DigitalPhonetics / IMS-Toucan

Multilingual and Controllable Text-to-Speech Toolkit of the Speech and Language Technologies Group at the University of Stuttgart.
Apache License 2.0
1.17k stars 135 forks source link

Questions about LAML procedure implementation #158

Closed AlexSteveChungAlvarez closed 10 months ago

AlexSteveChungAlvarez commented 10 months ago

Hello @Flux9665 ! I hope you are doing well. I have been reading your code in order to understand the LAML procedure implementation for training you did. I have a question on these lines of code:

      while len(batches) < batch_size:
            for index in random.sample(list(range(len(datasets))), len(datasets)):
                if len(batches) < batch_size:
                    # we get one batch for each task (i.e. language in this case) in a randomized order
                    try:
                        batch = next(train_iters[index])
                        batches.append(batch)
                    except StopIteration:
                        train_iters[index] = iter(train_loaders[index])
                        batch = next(train_iters[index])
                        batches.append(batch)

Here you don't ensure that all languages have the same amount of samples in a batch, for example if the batch size was 32 and you got 3 languages, the "batches" array would have 11 samples of each of the first 2 languages sampled randomly and 10 of the third. Is this OK according to this procedure? I thought the goal was to have the same amount of samples of each language per batch. My other question is: What is the goal of a random order of the languages in the batch? I think it would achieve the same result staying as the array "datasets" is since languages would be distributed equally. By now this wouldn't happen unless you choose a batch_size multiple of the number of languages. I will be waiting for your answers to this theoretical questions!

lbehringer commented 10 months ago

Hi @AlexSteveChungAlvarez.

As far as I understand, the random sampling from datasets is used exactly for the case where batch_size % number_of_languages != 0 to minimize the imbalance of samples from each dataset across iterations.

Given your example with batch size 32 and 3 languages, for each batch you will get 10 samples of all 3 languages, then 2 of the 3 languages will randomly be selected to complete the batch.

While this still means that any single batch doesn't contain an equal amount of samples from all languages, it should even out across all batches.

Without using random, you would indeed always get 11 samples of the first 2 datasets in your training pipeline, and only 10 samples from the third dataset.

AlexSteveChungAlvarez commented 10 months ago

Given your example with batch size 32 and 3 languages, for each batch you will get 10 samples of all 3 languages, then 2 of the 3 languages will randomly be selected to complete the batch.

Then should the number of steps be multiple of the number of languages? So it can be possible that the number of samples even out across all batches?

While this still means that any single batch doesn't contain an equal amount of samples from all languages, it should even out across all batches.

Following the same example, for this to happen, there should be 3 rounds/steps so it can be posible to get 32 samples for each of the 3 languages.
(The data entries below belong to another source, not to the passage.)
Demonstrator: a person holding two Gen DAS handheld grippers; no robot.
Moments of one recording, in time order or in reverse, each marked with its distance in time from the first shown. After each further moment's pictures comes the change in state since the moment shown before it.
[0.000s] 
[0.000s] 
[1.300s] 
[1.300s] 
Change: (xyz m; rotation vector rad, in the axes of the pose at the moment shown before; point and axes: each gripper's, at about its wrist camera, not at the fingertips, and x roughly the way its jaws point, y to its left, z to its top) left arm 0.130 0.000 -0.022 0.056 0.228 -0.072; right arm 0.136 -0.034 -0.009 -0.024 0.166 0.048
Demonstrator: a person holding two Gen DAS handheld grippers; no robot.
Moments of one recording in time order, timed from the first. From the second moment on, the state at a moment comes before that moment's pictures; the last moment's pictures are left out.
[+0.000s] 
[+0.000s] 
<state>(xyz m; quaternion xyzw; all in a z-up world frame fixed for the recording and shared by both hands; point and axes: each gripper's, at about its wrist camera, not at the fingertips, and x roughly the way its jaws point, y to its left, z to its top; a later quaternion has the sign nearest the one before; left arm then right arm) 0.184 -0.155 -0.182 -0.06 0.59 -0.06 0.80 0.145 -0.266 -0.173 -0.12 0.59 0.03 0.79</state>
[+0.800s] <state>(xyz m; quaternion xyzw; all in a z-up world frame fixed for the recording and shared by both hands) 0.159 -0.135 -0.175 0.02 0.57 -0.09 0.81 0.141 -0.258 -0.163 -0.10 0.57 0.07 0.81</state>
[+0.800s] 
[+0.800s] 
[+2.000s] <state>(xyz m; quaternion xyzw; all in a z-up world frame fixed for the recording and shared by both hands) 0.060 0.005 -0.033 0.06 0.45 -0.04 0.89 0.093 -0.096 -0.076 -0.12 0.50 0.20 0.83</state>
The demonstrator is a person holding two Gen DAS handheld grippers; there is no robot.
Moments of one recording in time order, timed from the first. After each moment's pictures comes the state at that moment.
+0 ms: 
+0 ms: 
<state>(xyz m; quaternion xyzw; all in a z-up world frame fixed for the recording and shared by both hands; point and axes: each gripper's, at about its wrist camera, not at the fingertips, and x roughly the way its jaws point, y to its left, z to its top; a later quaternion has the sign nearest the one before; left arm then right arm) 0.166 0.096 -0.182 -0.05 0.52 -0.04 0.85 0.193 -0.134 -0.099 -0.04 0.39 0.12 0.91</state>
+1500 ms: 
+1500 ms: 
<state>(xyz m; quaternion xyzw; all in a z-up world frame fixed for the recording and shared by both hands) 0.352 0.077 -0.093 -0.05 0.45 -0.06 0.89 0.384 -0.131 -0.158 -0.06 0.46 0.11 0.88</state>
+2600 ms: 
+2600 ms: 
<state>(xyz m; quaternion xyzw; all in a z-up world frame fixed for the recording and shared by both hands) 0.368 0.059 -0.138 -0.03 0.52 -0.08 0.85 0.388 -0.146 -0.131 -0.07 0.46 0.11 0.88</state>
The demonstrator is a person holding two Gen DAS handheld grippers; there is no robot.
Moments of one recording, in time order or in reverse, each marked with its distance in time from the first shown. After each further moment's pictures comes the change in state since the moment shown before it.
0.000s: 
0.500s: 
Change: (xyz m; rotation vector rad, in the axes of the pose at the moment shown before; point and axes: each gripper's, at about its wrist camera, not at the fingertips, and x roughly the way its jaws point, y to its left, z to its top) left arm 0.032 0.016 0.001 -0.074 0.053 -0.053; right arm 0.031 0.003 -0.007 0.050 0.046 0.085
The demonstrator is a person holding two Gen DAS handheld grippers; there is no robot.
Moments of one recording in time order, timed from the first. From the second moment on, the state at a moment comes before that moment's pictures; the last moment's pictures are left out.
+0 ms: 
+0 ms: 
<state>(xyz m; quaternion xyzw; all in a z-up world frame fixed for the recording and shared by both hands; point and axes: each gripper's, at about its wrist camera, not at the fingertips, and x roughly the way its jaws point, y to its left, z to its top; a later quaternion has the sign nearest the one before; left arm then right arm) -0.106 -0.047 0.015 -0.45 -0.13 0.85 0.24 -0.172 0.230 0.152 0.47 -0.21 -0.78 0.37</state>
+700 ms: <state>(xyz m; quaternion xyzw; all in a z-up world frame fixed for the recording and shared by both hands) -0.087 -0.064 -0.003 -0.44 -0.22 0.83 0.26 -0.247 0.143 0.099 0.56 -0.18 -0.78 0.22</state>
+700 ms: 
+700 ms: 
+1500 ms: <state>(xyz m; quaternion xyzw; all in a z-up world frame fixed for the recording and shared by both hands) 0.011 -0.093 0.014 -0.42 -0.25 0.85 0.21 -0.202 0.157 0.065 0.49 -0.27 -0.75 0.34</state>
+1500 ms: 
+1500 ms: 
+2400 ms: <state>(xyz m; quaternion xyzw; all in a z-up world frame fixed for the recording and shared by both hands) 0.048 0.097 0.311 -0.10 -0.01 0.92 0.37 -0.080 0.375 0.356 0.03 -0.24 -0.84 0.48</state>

Then the total steps should be multiple of 3 so it's possible to achieve the same number of samples for each language, shouldn't it?

lbehringer commented 10 months ago

In theory, yes to both points, however you can't guarantee that random.sample() will give you a perfectly equal distribution after a specified number of steps. You would need a different algorithm for that.

In practice, over thousands or even millions of steps, I doubt it makes a difference.

Flux9665 commented 9 months ago

Great explanation by Lyonel, just one thing I want to add for completeness: Originally the LAML procedure was doing actual model agnostic meta learning. But over time we found that we can simplify the procedure until now at this point it is just multi task learning and no longer really close to the original MAML procedure. So there are some discrepancies between what the paper describes and what is in the code now. The version in the code is simpler, faster and works just as well.